Looking at the enc function, it looks like it just takes every character of our input and runs it through the mod function with the 9157 and 41117 values as the second and third arguments. It then takes the output of all of the mod calls, base64 encodes it, then returns the string Taking a look at the mod function shows us the bulk of what we need to.

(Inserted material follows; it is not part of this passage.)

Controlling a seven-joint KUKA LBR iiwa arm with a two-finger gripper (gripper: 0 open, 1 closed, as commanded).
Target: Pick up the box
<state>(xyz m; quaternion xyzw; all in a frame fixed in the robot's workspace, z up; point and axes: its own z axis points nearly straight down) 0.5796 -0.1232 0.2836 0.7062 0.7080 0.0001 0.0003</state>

For the mod function, we see it initializes numArray with values ranging from 0-1 (depends entirely on the second argument). It will then enter into a for loop where it will perform a series of multiplication and modular operations against num. After this loop the value of num is returned.

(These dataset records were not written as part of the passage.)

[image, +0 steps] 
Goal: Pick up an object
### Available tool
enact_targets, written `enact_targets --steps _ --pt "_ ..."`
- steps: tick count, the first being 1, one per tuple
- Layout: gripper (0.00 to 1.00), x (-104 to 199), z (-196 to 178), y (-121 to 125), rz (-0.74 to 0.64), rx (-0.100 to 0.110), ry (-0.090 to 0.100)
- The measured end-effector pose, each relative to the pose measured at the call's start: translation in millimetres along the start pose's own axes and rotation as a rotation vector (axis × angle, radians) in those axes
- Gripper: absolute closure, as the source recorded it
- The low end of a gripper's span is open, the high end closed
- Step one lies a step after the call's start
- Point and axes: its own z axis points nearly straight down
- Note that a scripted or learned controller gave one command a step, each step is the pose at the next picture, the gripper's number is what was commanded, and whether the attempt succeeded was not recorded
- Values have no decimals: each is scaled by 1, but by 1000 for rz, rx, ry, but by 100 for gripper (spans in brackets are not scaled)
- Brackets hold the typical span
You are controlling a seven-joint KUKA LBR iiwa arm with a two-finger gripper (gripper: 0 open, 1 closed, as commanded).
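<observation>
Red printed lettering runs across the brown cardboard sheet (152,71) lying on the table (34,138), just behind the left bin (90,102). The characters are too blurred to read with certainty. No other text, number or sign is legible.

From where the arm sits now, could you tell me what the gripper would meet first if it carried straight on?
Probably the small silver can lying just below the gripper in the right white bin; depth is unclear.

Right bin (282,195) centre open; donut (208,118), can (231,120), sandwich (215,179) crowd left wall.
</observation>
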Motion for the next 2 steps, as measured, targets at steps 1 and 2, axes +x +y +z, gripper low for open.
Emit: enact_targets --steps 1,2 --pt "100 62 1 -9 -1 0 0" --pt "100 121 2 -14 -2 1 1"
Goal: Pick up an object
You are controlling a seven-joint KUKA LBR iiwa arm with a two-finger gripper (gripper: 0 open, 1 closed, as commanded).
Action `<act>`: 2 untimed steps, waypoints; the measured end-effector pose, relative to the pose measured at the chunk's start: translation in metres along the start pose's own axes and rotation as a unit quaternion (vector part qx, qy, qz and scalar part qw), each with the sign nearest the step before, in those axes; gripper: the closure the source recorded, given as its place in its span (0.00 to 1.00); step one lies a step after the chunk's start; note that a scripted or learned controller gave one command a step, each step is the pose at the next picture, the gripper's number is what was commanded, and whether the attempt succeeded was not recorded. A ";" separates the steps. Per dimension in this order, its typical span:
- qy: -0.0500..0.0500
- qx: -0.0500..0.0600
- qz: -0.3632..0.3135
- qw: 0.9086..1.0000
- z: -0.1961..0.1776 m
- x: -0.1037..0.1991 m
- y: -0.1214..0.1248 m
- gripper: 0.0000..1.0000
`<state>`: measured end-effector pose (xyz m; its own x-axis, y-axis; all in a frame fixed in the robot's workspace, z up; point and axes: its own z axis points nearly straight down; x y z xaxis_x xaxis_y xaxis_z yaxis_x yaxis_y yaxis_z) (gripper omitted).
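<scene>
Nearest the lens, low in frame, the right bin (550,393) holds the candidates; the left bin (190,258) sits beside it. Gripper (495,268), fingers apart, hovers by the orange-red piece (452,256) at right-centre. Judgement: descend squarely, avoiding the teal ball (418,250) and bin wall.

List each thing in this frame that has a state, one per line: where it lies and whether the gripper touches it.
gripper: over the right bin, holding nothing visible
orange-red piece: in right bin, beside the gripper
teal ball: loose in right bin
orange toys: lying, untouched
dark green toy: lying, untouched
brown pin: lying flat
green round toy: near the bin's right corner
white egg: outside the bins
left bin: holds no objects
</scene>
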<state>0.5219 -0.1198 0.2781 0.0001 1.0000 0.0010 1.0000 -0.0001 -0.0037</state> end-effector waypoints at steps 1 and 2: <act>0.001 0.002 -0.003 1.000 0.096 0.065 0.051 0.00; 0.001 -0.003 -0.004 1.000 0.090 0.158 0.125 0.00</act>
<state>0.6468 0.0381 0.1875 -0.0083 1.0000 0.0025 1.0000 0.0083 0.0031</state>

So we know that we give input to the program, it is run through an algorithm (that we know), and compared to a final result that we know. Looking at the mod function it looks like an AES encryption algorithm (however atm I'm not a crypto guy). I first tried to throw Z3 at this, however it couldn't get it to be able to solve it easily. So I just went the brute force method. When we base 64 decode the string, we see it is only 86 bytes

>>> import base64
>>> x = base64.b64decode("iB6WcuCG3nq+fZkoGgneegMtA5SRRL9yH0vUeN56FgbikZFE1HhTM9R4tZPghhYGFgbUeHB4tEKRRNR4Ymu0OwljQwmRRNR4jWBweOKRRyCRRAljLGQ=")
>>> len(x)
86
>>>

Since we know the output, and the only unknown is a single byte input, we can brute force it in practically no time. When I rewrote the mod function in python and tested it we see that it always outputs two bytes worth of data. So we the key we input will only be 43 characters long. Without knowledge we can brute force it one character at a time, which effectively reduces the work to only 43*256 runs to brute force it (even less if we limit it to ascii characters). Putting it together, we get the following script:

# https://github.com/p4-team/ctf/blob/master/2018-08-18-whitehat/re06/README.md
# ^ That writeup helped me with unpacking issues

import base64
import struct


def mod(m, e, n):
    numArray = [0]*100
    index1 = 0
    while e > 0:
        numArray[index1] = e % 2
        index1 = index1 + 1
        e = e / 2
    num = 1
    index2 = index1 - 1
    while index2 >= 0:
        num = num * num % n
        if (numArray[index2] == 1):
            num = num * m % n
        index2 = index2 - 1
    return (num )

base64encodeString = "iB6WcuCG3nq+fZkoGgneegMtA5SRRL9yH0vUeN56FgbikZFE1HhTM9R4tZPghhYGFgbUeHB4tEKRRNR4Ymu0OwljQwmRRNR4jWBweOKRRyCRRAljLGQ="
desiredOutput = base64.b64decode(base64encodeString)

flag = ""
for i in range(0, len(desiredOutput), 2):
    # Restrict it to ASCII characters first
    for c in range(33, 128):
        out = mod(c, 9157, 41117)
        check = struct.unpack("H", desiredOutput[i:i+2])[0]
        if (out == check):
            flag += chr(c)

print flag

We can see when we run the script, it gives us the flag. Also the writeup https://github.com/p4-team/ctf/blob/master/2018-08-18-whitehat/re06/README.md helped me with unpacking issues I was having:

$    python rev.py
WhiteHat{N3xT_t1m3_I_wi11_Us3_l4rg3_nUmb3r}

When we give the program the string WhiteHat{N3xT_t1m3_I_wi11_Us3_l4rg3_nUmb3r}, it confirms that we got the right input. With that, we captured the flag!